# 16'x16'  Shop built using Structural insulated panels



## solo (Mar 4, 2018)

I would have liked to added 4 more feet to the length, but time money and space, said other wise. The I-Joists are 9" and 12" on center, packed with 1"x1/4" urethane foam, I got for free when work was redoing the 1 Acre roof. The panels I picked up for 50 bucks each are 4' x 10'. I cut them in half for the two side walls. Then added 2x8's two foot high on top of them. The guy I bought these from had only enough to build this size building and this way, other wise I would have gone all the way w/ the sip's. The roof is 2x6 again packed w/the urethane foam. Super quiet inside. The glass up top is double pane low-e. I have a small AC than I only run when it's in the 90's, I have a little oil filled radiator I set on 65 for the colder months. I also have a dehumidifier I run all the time. I have a bar sink w/ a on demand hot water in the cabinet now. things have moved around a little but not the mess. 
This was a test. I wanted something before we build a new house using the SIP's. WOW. I love them. The wife came out w/the granddaughter one day upset about something. Within 15 minutes with the three of us in there, it started to get hot! (wife is hot blooded anyway) I had to turn on the AC.
I made the building to split in half to take with me when we move. A little more room would be nice in the future, but for now it's perfect for me.


----------



## pdentrem (Mar 4, 2018)

I did the same thing. I used the wall product from this company http://www.thermapan.com 
Insulated steel door and a man door, I use a 400/800 Quartz heater to bring the temperature up in the winter. If I was to build a new house or garage, this would be the way to go!


----------



## jcp (Mar 4, 2018)

Very neat, well thought out shop SOLO.  I built a SIPS panel house in 2009 using commercial panels. Panels are 8" thick clad with .032 powder coated aluminum and I used the EFIS stucco system to finish the exterior. Very economical to operate. If I were to build another I would use brick or rock on the exterior. The foam walls have hardly any sound reduction qualities.


----------



## Boswell (Mar 4, 2018)

I never heard of SIPs before this. My wife and I build our house about 35 years ago (skills saw and hammer). I designed the exterior walls to be 12" thick by building two parallel 2x4 constructed walls with 4" between them. Filled all the space with Fiberglass insulation.  It seams that a SIP is  a modern pre-fab way of doing the same thing. We called it "Super-Insulating" back then and it lives up to that name. 

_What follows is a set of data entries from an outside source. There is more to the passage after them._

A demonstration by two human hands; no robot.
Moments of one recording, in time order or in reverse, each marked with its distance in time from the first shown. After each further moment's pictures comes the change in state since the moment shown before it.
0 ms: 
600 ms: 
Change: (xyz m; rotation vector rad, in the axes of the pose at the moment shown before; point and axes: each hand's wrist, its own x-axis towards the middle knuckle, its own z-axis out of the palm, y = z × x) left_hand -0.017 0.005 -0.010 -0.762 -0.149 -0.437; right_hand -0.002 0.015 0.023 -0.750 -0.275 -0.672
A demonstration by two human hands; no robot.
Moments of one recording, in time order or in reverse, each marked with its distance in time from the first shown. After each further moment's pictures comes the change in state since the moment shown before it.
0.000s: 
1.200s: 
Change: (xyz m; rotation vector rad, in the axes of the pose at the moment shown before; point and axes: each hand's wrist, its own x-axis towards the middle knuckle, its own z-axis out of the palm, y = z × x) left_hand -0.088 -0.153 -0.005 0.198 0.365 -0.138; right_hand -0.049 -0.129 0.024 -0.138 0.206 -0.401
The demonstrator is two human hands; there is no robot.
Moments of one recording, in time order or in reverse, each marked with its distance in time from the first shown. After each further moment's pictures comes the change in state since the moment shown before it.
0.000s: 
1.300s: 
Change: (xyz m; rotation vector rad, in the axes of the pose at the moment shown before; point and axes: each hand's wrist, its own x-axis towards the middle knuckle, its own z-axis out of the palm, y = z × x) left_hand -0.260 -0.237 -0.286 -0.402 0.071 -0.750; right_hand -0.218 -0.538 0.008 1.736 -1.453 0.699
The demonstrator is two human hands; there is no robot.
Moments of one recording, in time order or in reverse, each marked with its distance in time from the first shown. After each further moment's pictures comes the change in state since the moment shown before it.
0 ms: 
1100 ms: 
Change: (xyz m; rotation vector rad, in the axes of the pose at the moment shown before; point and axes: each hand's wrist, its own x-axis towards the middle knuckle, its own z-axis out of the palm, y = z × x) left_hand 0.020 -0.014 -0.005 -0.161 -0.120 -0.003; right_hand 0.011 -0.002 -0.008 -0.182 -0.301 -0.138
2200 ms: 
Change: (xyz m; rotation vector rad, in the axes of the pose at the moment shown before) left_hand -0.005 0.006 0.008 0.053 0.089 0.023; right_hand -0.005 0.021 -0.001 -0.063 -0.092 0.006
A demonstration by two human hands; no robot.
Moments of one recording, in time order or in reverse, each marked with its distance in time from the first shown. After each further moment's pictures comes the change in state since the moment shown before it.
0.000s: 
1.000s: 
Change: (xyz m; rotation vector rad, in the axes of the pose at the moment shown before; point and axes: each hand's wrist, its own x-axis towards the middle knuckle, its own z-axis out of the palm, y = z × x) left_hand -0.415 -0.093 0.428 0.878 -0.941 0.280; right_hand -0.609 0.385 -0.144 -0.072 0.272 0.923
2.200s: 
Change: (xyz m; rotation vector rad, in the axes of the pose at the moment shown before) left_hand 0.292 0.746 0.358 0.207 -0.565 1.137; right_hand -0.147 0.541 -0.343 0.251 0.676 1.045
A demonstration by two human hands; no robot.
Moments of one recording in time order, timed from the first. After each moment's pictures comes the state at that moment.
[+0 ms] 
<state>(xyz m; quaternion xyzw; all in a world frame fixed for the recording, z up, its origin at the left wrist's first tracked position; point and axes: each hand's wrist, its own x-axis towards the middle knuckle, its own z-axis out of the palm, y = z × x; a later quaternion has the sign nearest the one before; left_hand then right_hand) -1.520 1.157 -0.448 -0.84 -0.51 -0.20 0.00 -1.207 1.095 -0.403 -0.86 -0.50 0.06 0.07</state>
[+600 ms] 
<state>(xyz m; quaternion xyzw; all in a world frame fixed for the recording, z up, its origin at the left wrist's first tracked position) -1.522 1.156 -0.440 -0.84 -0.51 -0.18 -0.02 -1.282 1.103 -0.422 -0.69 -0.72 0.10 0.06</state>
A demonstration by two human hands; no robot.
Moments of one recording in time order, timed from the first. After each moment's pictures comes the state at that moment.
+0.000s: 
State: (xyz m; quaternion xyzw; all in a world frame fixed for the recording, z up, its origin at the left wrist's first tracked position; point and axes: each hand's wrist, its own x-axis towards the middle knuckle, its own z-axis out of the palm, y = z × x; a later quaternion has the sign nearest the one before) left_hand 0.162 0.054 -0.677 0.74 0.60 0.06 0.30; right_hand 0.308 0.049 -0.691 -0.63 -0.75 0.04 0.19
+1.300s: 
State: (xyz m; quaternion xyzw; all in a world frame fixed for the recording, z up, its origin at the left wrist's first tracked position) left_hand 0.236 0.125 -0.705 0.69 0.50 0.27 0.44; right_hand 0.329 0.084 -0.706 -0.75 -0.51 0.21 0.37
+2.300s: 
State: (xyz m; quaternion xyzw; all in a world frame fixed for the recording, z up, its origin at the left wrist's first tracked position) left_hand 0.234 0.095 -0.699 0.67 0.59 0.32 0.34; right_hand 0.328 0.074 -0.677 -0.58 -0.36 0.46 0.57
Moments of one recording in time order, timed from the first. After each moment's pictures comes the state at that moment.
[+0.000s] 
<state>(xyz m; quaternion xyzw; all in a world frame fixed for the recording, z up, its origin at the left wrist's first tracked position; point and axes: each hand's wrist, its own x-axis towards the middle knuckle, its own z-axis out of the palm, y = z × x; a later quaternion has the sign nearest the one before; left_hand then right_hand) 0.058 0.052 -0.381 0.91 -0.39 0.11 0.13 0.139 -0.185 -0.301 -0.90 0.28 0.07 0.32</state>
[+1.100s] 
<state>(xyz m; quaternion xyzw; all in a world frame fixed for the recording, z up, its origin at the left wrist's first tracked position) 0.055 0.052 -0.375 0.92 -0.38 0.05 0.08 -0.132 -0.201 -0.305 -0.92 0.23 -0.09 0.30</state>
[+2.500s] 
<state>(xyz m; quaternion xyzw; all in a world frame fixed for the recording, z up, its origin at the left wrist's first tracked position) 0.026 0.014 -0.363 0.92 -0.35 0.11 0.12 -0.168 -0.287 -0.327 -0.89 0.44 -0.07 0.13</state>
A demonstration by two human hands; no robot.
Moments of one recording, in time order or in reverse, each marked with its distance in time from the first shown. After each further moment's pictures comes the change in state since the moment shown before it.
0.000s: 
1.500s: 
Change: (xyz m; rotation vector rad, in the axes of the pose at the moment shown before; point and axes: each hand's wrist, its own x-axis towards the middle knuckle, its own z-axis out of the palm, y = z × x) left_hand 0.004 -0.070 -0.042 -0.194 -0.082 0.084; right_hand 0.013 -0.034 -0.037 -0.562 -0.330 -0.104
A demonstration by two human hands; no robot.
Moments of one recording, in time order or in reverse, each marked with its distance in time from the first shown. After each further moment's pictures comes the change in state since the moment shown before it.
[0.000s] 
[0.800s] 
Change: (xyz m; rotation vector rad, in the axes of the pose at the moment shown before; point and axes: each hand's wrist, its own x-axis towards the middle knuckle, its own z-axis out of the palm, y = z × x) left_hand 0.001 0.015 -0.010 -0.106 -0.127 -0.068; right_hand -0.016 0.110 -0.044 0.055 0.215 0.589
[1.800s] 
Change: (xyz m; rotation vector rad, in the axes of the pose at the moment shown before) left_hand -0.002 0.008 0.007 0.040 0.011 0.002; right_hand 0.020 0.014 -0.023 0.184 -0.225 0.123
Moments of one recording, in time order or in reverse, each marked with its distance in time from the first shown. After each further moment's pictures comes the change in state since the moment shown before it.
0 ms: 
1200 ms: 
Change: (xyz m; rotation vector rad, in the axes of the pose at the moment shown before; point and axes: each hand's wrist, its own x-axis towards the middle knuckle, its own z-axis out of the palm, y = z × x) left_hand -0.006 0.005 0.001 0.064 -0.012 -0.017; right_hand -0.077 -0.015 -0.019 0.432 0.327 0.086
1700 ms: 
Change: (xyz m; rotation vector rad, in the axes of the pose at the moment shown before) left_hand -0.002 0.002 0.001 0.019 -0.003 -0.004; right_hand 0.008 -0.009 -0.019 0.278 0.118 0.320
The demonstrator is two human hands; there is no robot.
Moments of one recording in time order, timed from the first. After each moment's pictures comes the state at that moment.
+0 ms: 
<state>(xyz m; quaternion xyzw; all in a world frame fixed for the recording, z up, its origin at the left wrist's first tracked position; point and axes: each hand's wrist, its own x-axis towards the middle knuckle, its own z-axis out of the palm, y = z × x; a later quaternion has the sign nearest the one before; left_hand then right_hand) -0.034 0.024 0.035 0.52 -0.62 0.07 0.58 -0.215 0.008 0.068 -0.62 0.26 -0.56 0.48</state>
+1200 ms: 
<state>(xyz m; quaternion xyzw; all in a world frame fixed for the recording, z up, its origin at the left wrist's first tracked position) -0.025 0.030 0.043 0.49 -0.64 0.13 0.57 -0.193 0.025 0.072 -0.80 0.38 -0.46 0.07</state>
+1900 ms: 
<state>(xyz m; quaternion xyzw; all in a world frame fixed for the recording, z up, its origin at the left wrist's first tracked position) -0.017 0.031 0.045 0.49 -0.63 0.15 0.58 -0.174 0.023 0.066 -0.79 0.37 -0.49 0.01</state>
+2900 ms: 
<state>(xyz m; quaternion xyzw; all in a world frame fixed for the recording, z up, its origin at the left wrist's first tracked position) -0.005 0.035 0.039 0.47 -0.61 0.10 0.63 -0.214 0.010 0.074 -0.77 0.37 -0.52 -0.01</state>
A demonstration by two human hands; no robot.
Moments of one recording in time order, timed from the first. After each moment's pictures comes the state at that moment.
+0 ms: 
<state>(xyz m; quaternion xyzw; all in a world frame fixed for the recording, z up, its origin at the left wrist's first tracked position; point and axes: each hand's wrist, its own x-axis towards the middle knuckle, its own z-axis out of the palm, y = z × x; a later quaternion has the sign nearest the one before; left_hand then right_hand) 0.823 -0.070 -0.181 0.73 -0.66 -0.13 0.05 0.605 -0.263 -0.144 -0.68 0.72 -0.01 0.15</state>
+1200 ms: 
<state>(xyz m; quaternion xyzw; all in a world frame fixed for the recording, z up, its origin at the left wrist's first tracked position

Very nice shop and I like the design element that you can split it to move and presumably if you need more space, you can build a section to go between the two halves


----------



## tweinke (Mar 4, 2018)

Shop looks awesome! Should be well insulated making for a comfortable place to work.


----------



## solo (Mar 4, 2018)

Yes after working on concrete most of my life this is nice. It's getting new paint soon, we had left over red paint from the front door, and did the shop doors with it. Wow it pops. As the weather gets warmer I'll start bolting down the machines for the move. Not sure where we're going, just out of Summerville and all the traffic.  But the housing market is hot and we're almost finished with the house. We're looking around Greenville SC, Pickens county. 
 Foothills, peace and quiet. May buy something cheap for now, then when the markets drops again look at land and build, keeping the other property as a rental. But nothing is cast in stone yet.


----------



## DougD (Mar 30, 2018)

Nice set-up, looks like a thought out work flow design.  Many of us make most of the tools moveable, but planning for moving the shop in the future take that to a new level ! Impressive


----------



## solo (Mar 31, 2018)

Thank you. I got a little time today to try to organize a bit better with shelves and stock storage under the middle bench. I also have a ideal I'm working on, for the heavy indexer and vice. I'll be posting when I'm done.


----------